• _Aim of the exercise_: Please repeat the records word for word and skip the pictures.

(Records excerpted from a collection)
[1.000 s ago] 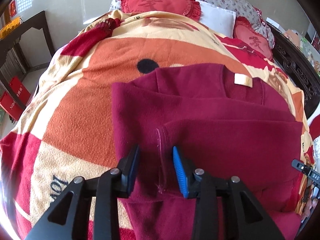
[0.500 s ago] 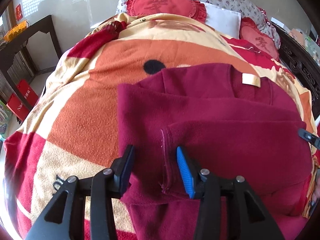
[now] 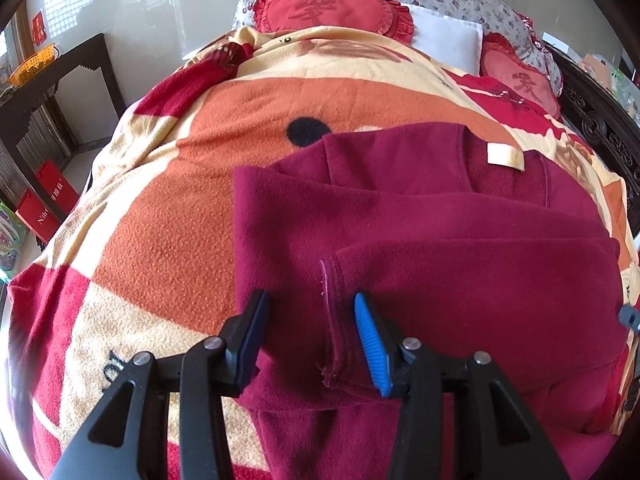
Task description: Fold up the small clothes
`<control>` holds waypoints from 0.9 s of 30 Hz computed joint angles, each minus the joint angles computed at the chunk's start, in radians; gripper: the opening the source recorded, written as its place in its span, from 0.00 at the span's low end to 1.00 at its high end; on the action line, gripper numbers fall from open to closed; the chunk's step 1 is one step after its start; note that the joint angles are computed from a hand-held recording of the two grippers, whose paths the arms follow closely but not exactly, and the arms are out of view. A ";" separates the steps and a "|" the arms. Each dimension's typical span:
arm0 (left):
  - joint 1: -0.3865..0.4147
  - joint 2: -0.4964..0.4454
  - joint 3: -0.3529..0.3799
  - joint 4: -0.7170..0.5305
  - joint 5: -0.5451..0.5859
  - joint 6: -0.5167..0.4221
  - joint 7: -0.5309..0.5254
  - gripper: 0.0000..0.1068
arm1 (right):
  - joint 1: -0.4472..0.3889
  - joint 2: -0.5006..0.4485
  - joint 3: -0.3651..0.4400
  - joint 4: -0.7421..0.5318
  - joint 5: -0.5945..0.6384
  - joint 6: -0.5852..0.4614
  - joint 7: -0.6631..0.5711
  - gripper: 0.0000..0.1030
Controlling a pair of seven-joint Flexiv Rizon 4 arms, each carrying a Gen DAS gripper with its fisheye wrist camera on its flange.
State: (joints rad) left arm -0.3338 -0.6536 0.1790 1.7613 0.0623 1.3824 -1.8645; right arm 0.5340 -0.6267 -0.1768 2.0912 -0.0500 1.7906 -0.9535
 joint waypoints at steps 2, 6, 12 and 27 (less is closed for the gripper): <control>-0.012 -0.002 0.011 -0.007 0.005 -0.009 -0.009 0.45 | 0.013 -0.018 -0.016 -0.006 -0.002 -0.024 0.003 0.10; -0.029 0.006 0.027 -0.012 0.027 -0.036 -0.024 0.46 | 0.099 -0.079 -0.113 -0.034 -0.007 -0.042 0.029 0.10; 0.033 0.112 -0.045 0.110 0.015 -0.013 0.015 0.57 | 0.034 0.027 -0.026 0.051 -0.011 -0.007 0.032 0.15; 0.154 0.473 -0.208 0.647 -0.115 0.077 0.235 0.67 | -0.007 0.258 0.221 0.432 0.099 0.146 -0.050 0.29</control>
State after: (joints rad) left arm -0.1800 -0.1803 -0.0293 2.4084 -0.0523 1.4591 -1.6291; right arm 0.5268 -0.3691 0.0443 2.5235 0.0489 1.9370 -1.0039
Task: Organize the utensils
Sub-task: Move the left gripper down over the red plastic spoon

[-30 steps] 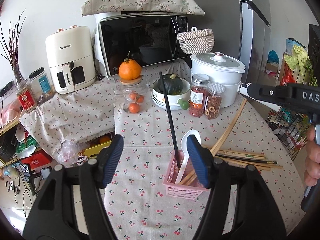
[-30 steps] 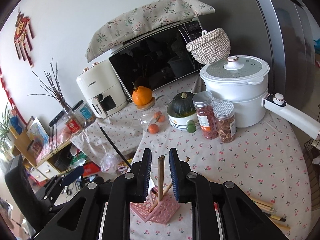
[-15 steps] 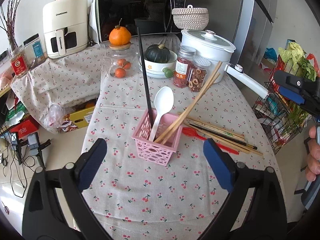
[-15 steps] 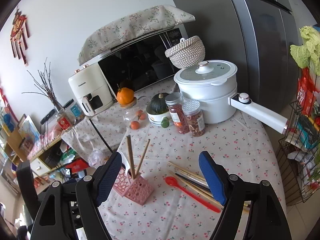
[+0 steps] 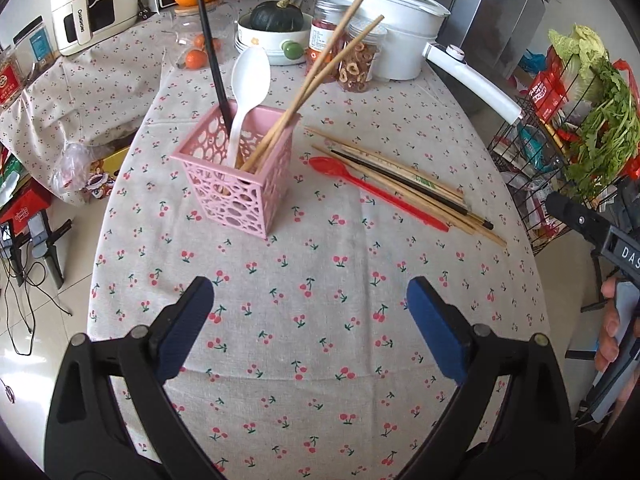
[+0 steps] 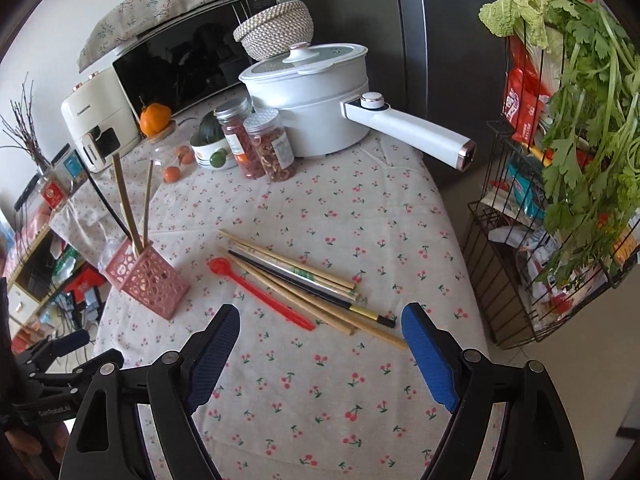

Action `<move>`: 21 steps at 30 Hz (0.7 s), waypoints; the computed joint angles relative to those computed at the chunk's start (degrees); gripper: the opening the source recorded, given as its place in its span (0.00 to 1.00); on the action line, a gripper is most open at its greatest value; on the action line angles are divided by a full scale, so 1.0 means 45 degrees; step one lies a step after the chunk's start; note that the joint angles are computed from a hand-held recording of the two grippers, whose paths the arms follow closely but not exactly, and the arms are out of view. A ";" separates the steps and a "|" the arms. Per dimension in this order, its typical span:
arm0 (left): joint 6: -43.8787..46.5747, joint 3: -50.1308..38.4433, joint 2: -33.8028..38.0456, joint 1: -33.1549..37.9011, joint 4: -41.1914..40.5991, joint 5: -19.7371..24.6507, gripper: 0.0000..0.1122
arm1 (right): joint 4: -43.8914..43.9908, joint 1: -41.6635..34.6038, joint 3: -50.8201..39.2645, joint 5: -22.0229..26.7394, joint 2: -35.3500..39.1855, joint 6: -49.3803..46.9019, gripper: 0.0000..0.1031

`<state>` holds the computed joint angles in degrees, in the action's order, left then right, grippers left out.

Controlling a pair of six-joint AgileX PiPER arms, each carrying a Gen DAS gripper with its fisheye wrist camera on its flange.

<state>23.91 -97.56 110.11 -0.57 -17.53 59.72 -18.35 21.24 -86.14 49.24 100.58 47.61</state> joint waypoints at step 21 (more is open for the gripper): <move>-0.9628 -0.2155 0.3917 -0.3830 0.3936 -0.3666 0.38 | 0.1562 -0.1527 0.2624 -0.0490 -0.0955 -0.2545 0.82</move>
<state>-19.41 -107.26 127.74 -17.80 0.18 43.22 -11.32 14.37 -74.33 47.03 96.29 36.16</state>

• _Answer to this exercise_:
[1.000 s ago] 
[0.500 s ago] 
[now] 
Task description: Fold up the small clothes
`<control>` holds waypoints from 0.9 s of 30 Hz computed joint angles, each minus the joint angles computed at the chunk's start, in radians; gripper: the opening the source recorded, written as its place in its span, from 0.00 at the span's low end to 1.00 at its high end; on the action line, gripper numbers fall from open to closed; the chunk's step 1 is one step after its start; note that the joint angles are computed from a hand-held recording of the two grippers, whose paths the arms follow closely but not exactly, and the arms are out of view. A ";" separates the steps and a "|" the arms. Each dimension's typical span:
arm0 (left):
  - joint 1: -0.3865..0.4147
  - joint 2: -0.4964..0.4454
  - joint 3: -0.3529..0.3799
  - joint 4: -0.7170..0.5305
  - joint 5: -0.5451..0.5859
  - joint 6: -0.5167..0.4221
  - joint 7: -0.5309..0.5254
  - gripper: 0.0000..0.1068
arm1 (right):
  - joint 1: -0.4472..0.3889
  - joint 2: -0.5006..0.4485
  - joint 3: -0.3651..0.4400
  - joint 4: -0.7421..0.5318
  - joint 5: -0.5945..0.6384
  - joint 6: -0.5852..0.4614
  - joint 7: -0.6631..0.5711
  - gripper: 0.0000..0.1030
Controlling a pair of seven-joint Flexiv Rizon 4 arms, each carrying a Gen DAS gripper with its fisheye wrist camera on its flange.
State: (joints rad) left arm -0.3338 -0.6536 0.1790 1.7613 0.0623 1.3824 -1.8645; right arm 0.5340 -0.6267 -0.1768 2.0912 -0.0500 1.7906 -0.9535
 joint waypoints at steps 2, 6, 12 and 27 (less is closed for the gripper): <control>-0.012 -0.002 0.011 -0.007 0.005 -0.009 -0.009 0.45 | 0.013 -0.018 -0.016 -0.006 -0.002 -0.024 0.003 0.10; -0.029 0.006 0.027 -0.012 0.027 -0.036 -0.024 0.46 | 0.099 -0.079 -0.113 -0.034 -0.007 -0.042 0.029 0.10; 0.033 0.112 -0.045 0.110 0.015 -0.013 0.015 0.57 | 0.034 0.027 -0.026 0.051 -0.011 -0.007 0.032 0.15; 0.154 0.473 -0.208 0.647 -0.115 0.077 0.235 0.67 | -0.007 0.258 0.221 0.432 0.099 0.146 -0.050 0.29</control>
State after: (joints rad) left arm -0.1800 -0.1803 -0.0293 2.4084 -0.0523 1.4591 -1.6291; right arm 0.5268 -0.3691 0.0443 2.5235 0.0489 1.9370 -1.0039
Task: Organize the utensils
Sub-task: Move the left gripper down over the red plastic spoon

[-30 steps] 
[-30 steps] 
[-15 steps] 
[-15 steps] 
[+0 steps] 
[+0 steps] 

Action `<move>`: 21 steps at 30 Hz (0.7 s), waypoints; the computed joint angles relative to those computed at the chunk's start (degrees); gripper: the opening the source recorded, given as its place in its span (0.00 to 1.00); on the action line, a gripper is most open at its greatest value; on the action line angles are divided by a full scale, so 1.0 means 45 degrees; step one lies a step after the chunk's start; note that the joint angles are computed from a hand-held recording of the two grippers, whose paths the arms follow closely but not exactly, and the arms are out of view. A ";" separates the steps and a "|" the arms. Per dimension in this order, its typical span:
arm0 (left): joint 6: -43.8787..46.5747, joint 3: -50.1308..38.4433, joint 2: -33.8028..38.0456, joint 1: -33.1549..37.9011, joint 4: -41.1914..40.5991, joint 5: -19.7371..24.6507, gripper: 0.0000..0.1122
arm1 (right): joint 4: -43.8914..43.9908, joint 1: -41.6635..34.6038, joint 3: -50.8201..39.2645, joint 5: -22.0229..26.7394, joint 2: -35.3500..39.1855, joint 6: -49.3803..46.9019, gripper: 0.0000..0.1031

`<state>` holds the computed joint angles in degrees, in the action's order, left then right, grippers left out.

Controlling a pair of six-joint AgileX PiPER arms, each carrying a Gen DAS gripper with its fisheye wrist camera on its flange.

<state>23.91 -97.56 110.11 -0.57 -17.53 59.72 -18.35 21.24 -86.14 49.24 100.58 47.61</state> joint waypoints at step 21 (more is open for the gripper): <move>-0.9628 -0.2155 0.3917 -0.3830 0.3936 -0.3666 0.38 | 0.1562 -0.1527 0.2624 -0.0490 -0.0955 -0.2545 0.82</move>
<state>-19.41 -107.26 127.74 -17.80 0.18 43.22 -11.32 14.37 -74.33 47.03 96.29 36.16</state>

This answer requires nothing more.